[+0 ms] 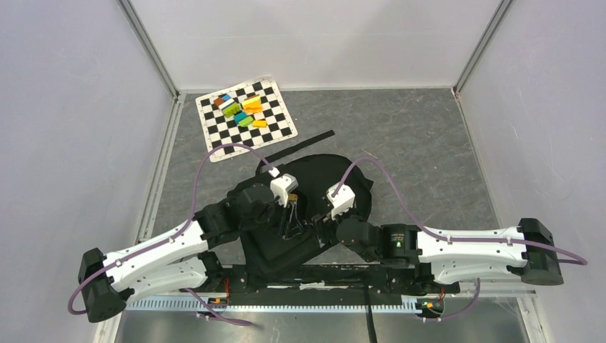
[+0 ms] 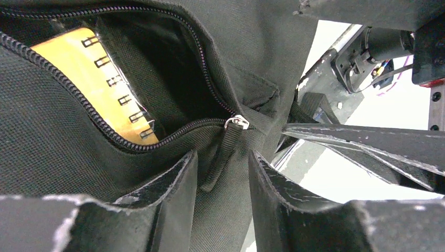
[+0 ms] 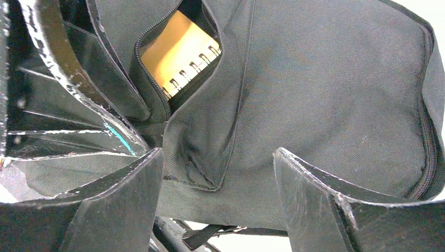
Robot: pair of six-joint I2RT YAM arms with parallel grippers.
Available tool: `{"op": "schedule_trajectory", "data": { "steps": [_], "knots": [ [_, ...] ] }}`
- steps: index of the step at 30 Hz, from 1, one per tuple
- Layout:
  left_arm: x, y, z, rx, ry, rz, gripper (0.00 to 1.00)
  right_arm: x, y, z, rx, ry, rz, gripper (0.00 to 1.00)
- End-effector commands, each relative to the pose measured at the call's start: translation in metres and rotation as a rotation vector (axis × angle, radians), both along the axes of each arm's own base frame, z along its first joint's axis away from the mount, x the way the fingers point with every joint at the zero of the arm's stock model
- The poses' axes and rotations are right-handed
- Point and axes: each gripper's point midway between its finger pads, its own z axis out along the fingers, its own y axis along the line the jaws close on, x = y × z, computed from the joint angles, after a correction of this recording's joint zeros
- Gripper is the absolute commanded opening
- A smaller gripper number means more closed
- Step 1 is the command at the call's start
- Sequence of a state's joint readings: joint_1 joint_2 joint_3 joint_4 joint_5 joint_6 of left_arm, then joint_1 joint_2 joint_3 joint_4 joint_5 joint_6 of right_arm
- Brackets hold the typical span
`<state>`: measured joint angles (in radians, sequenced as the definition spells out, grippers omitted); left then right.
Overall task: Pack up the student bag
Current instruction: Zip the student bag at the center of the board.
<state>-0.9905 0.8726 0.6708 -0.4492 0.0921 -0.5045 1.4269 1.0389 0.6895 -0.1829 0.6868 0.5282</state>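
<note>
The student bag [image 1: 341,177] lies in the middle of the table, black, between both arms. Its zipped pocket gapes and shows a yellow spiral notebook [image 2: 97,79] [image 3: 176,52] inside. The silver zipper slider [image 2: 237,122] sits at the end of the opening, and its black pull strap [image 2: 218,168] hangs down between the fingers of my left gripper [image 2: 223,155] [image 1: 289,213]. Those fingers stand apart, not pinching the strap. My right gripper [image 3: 218,152] [image 1: 323,218] is open wide just right of the pocket, over the bag's fabric [image 3: 336,79], holding nothing.
A checkered mat [image 1: 279,128] with several coloured blocks lies at the back left. A long black strap [image 1: 304,145] runs from the bag toward it. A metal rail [image 1: 321,286] crosses the near edge. Walls enclose the table on three sides.
</note>
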Motion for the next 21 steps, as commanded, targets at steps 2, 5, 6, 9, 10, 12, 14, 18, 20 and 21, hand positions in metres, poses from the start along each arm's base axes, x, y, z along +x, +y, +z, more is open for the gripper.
{"op": "schedule_trajectory", "data": {
  "steps": [2, 5, 6, 9, 10, 12, 14, 18, 20, 21],
  "knots": [
    [-0.003, -0.009, -0.002, -0.022, 0.041, -0.012, 0.39, 0.0, 0.001, 0.001, 0.023, 0.004, -0.012, 0.81],
    [-0.006, -0.012, -0.003, -0.032, 0.052, -0.026, 0.28, 0.0, 0.001, 0.001, 0.022, 0.005, -0.014, 0.81],
    [-0.007, -0.015, -0.002, -0.047, 0.057, -0.033, 0.24, 0.0, 0.001, 0.0, 0.02, 0.005, -0.014, 0.81],
    [-0.01, -0.018, 0.001, -0.079, 0.069, -0.044, 0.1, 0.0, 0.002, -0.002, 0.01, 0.007, -0.009, 0.81],
    [-0.01, -0.018, 0.003, -0.084, 0.069, -0.041, 0.04, -0.001, 0.003, -0.003, 0.006, 0.005, 0.0, 0.81],
    [-0.008, -0.016, 0.006, -0.088, 0.055, -0.029, 0.02, -0.003, 0.009, -0.003, 0.004, -0.006, 0.038, 0.81],
    [-0.003, -0.012, 0.011, -0.089, 0.026, 0.004, 0.02, -0.007, 0.015, -0.003, 0.008, -0.018, 0.088, 0.82],
    [0.011, -0.004, 0.023, -0.09, -0.039, 0.08, 0.02, -0.016, 0.03, -0.002, 0.012, -0.039, 0.196, 0.82],
    [0.013, -0.003, 0.026, -0.1, -0.05, 0.084, 0.02, -0.017, 0.037, 0.0, 0.017, -0.051, 0.21, 0.82],
    [0.012, -0.004, 0.027, -0.102, -0.049, 0.081, 0.02, -0.015, 0.038, -0.001, 0.008, -0.054, 0.204, 0.82]
  ]
}}
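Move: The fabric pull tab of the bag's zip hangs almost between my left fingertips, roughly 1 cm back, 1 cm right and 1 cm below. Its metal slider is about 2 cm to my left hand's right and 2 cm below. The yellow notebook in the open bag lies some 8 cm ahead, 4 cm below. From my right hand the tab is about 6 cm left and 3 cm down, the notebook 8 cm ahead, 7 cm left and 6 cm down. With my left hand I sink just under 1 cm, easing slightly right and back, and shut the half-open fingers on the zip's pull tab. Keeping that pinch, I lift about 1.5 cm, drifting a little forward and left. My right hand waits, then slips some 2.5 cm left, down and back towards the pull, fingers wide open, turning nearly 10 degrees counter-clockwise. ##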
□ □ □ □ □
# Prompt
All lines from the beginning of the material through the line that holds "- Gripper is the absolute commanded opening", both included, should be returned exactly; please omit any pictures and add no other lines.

# Response
[+0 ms] 
[+0 ms] 
[+0 ms] 
Robot: pair of six-joint I2RT YAM arms with parallel grippers.
Available tool: `{"op": "schedule_trajectory", "data": { "steps": [_], "knots": [ [_, ...] ] }}`
- steps: index of the step at 30 Hz, from 1, one per tuple
- Layout:
  left_arm: x, y, z, rx, ry, rz, gripper (0.00 to 1.00)
  right_arm: x, y, z, rx, ry, rz, gripper (0.00 to 1.00)
- End-effector commands, each relative to the pose measured at the call's start: translation in metres and rotation as a rotation vector (axis × angle, radians), both along the axes of each arm's own base frame, z along its first joint's axis away from the mount, x the way the fingers point with every joint at the zero of the arm's stock model
- The poses' axes and rotations are right-handed
- Point and axes: each gripper's point midway between its finger pads, its own z axis out along the fingers, its own y axis along the line the jaws close on, x = y × z, computed from the joint angles, after a correction of this recording's joint zeros
- Gripper is the absolute commanded opening

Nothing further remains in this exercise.